Eu3+ substitutional defects and their effect on the luminescence spectral and decay dynamics of sal-type one dimensional rare earth coordination polymers and trinuclear complexes

Abstract

Two series of one dimensional coordination polymers, {Na[Ln(sal)4]}n (Ln=Eu, Tb, Er, Y) and {Na[Ln(msal)4]}n (Ln=Er) and a new series of trinuclear complexes Na[Ln2(nsal)7(CH3OH)2] (Ln=Pr, Eu, Er) have been synthesized, structurally characterized and their luminescence and decay dynamical properties studied. This in order to explore the potential of sal-type ligands to yield compounds with various dimensionalities and probe the impact of defect sites on their unique photoluminescence behaviour.
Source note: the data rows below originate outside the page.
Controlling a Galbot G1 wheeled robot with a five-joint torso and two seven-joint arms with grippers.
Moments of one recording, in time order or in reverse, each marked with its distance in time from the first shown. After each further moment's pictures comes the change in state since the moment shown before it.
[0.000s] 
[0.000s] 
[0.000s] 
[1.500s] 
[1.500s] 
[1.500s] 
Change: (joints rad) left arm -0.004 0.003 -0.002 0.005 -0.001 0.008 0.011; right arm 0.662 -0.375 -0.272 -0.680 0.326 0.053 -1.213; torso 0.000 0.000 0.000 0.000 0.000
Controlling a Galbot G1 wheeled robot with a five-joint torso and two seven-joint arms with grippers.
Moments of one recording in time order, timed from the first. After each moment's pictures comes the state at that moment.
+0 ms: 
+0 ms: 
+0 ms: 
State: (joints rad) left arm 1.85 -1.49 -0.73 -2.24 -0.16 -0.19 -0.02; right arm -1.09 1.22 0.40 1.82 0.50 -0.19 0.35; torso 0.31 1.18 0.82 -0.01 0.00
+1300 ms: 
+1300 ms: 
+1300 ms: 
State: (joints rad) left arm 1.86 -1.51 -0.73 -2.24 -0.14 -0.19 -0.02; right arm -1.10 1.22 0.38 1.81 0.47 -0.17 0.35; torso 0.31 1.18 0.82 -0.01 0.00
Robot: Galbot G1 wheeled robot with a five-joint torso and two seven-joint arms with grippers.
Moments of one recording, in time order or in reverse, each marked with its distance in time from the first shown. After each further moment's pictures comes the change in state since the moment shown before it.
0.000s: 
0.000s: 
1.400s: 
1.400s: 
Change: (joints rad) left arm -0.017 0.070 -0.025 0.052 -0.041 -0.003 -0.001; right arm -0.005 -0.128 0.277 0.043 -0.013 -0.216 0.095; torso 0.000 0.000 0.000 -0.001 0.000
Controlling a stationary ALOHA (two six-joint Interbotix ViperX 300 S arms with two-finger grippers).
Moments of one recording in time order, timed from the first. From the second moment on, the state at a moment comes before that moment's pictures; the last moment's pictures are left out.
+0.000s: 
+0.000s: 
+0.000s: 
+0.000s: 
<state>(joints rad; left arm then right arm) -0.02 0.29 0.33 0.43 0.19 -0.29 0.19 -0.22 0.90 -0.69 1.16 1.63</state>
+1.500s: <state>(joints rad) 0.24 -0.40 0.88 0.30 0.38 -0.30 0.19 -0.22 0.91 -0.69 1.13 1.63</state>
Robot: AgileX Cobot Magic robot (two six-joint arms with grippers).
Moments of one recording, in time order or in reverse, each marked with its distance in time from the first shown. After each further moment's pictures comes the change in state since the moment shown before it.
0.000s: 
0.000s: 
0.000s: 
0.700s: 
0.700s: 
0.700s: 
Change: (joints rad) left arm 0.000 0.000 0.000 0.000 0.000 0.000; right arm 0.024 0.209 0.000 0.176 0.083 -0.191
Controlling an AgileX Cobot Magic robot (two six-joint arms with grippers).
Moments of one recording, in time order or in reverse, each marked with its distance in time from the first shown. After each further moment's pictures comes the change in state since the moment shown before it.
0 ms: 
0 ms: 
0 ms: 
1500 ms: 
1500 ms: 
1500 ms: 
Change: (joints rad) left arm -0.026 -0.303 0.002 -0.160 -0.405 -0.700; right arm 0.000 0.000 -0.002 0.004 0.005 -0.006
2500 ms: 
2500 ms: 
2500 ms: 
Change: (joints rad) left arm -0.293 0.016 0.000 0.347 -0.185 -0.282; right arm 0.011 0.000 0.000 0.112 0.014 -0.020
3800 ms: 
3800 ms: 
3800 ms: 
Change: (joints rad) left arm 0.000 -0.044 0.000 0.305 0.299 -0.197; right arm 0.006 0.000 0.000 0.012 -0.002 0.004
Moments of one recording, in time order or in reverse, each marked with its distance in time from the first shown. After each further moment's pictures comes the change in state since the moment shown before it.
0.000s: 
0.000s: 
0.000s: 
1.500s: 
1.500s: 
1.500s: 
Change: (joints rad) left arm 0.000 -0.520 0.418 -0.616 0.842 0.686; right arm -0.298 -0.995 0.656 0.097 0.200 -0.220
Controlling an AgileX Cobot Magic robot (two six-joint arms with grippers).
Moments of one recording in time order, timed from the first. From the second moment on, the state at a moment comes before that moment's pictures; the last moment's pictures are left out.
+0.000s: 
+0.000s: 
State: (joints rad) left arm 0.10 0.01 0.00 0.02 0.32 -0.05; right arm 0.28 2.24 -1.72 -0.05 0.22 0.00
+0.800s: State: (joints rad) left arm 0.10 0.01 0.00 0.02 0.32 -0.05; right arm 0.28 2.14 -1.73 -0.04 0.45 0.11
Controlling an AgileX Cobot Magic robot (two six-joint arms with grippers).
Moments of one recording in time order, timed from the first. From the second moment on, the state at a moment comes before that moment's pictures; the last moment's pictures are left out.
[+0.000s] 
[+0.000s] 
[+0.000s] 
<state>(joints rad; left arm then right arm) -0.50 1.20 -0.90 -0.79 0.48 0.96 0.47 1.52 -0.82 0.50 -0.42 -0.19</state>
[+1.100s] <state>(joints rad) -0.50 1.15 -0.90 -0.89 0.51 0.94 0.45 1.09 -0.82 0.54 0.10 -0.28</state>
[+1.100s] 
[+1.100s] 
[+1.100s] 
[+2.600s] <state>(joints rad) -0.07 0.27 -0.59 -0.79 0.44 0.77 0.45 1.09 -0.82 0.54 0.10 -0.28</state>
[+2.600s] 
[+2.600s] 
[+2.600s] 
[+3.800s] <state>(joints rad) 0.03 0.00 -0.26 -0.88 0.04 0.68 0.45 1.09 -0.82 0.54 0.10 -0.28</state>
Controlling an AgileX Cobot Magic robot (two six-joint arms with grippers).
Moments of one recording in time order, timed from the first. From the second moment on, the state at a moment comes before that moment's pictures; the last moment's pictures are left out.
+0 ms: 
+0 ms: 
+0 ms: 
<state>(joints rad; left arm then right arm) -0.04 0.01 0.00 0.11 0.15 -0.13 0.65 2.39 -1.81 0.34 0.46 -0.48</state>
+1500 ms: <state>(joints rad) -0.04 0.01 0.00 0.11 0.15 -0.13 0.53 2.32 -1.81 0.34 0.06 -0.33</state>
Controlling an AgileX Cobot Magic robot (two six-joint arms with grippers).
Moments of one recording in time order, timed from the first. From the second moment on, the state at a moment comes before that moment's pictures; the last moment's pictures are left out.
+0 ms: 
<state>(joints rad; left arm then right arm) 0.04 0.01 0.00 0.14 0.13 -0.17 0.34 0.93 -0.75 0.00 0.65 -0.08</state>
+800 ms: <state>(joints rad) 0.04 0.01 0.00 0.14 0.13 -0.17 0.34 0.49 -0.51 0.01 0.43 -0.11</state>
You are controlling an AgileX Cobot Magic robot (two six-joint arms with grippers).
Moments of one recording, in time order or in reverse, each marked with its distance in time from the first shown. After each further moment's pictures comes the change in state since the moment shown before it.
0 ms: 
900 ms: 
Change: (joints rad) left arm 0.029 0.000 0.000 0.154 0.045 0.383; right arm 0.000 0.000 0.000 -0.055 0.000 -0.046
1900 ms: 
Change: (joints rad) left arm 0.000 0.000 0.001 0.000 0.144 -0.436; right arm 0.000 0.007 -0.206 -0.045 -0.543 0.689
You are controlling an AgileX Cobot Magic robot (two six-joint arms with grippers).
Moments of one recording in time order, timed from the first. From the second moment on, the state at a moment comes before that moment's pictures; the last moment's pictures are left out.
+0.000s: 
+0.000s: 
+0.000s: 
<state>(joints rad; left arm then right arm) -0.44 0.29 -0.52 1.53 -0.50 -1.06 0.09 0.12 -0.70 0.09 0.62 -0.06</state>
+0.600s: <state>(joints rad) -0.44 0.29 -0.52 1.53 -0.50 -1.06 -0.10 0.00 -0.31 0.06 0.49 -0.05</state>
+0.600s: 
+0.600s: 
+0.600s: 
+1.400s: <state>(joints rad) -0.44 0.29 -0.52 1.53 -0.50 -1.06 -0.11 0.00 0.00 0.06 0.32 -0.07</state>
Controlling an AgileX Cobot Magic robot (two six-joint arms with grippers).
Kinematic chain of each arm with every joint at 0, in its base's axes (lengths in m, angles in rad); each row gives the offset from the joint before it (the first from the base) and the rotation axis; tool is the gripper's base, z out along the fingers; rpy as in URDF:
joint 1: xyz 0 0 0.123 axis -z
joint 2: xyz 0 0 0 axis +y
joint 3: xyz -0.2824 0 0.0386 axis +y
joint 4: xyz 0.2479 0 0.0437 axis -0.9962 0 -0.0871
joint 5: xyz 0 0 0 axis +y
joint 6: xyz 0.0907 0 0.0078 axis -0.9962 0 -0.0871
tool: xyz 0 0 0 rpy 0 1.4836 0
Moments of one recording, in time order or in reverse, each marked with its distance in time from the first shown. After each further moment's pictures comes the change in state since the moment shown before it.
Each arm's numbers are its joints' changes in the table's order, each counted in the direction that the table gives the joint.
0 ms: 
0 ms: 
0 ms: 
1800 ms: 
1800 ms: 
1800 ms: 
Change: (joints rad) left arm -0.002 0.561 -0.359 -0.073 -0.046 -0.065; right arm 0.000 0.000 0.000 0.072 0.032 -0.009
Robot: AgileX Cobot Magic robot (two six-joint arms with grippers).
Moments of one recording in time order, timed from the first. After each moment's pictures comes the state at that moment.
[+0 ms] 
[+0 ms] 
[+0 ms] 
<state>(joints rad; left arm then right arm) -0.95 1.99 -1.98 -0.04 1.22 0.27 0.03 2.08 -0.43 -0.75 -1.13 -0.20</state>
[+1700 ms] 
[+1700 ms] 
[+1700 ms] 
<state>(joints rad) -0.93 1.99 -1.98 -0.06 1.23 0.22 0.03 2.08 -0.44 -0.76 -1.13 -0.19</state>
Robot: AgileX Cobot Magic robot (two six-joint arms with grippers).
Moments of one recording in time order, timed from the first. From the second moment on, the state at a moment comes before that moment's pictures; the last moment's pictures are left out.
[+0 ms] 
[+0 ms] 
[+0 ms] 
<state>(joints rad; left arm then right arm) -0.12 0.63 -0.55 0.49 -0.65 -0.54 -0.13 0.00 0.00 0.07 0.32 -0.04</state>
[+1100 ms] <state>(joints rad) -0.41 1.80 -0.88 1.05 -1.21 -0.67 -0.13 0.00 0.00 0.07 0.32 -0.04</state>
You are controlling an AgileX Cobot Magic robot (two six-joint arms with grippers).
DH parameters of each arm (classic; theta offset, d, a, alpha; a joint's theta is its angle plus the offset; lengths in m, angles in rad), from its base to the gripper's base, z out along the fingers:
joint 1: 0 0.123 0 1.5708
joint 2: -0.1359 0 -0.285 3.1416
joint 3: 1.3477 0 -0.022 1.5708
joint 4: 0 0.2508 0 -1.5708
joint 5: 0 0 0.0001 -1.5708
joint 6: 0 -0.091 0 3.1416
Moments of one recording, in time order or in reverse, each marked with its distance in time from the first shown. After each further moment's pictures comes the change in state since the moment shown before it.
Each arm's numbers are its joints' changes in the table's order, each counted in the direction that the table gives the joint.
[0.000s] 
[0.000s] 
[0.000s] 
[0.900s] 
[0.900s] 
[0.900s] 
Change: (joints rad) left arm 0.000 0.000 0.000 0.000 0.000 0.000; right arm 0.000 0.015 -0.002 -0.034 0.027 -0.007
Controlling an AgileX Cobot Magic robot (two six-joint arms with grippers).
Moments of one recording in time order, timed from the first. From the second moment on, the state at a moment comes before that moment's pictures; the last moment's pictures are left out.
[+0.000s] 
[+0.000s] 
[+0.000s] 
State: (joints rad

The Eu3+ compounds, {Na[Eu(sal)4]}n and Na[Eu2(nsal)7(CH3OH)2] are bright red luminophores having Eu3+ (5D0) emission spectra dominated by the 5D0→7F2 transition. Eu3+ substitutional defects, possibly arising from the swapping of Na+ with Eu3+ ions and the replacement of sal- with methanol, are evident from luminescence and decay dynamical data on both complexes. Decay data also indicate that energy migration on the Eu3+ sub-lattice in one dimensional chains of {Na[Eu(sal)4]}n is multidimensional and dynamic but is less efficient than energy migration in Na[Eu2(nsal)7(CH3OH)2] which features a H-bonded network of trinuclear molecules. The results of this comparative exploration of structure and luminescence can be manipulated to direct dimensionality in crystal engineering of these compounds.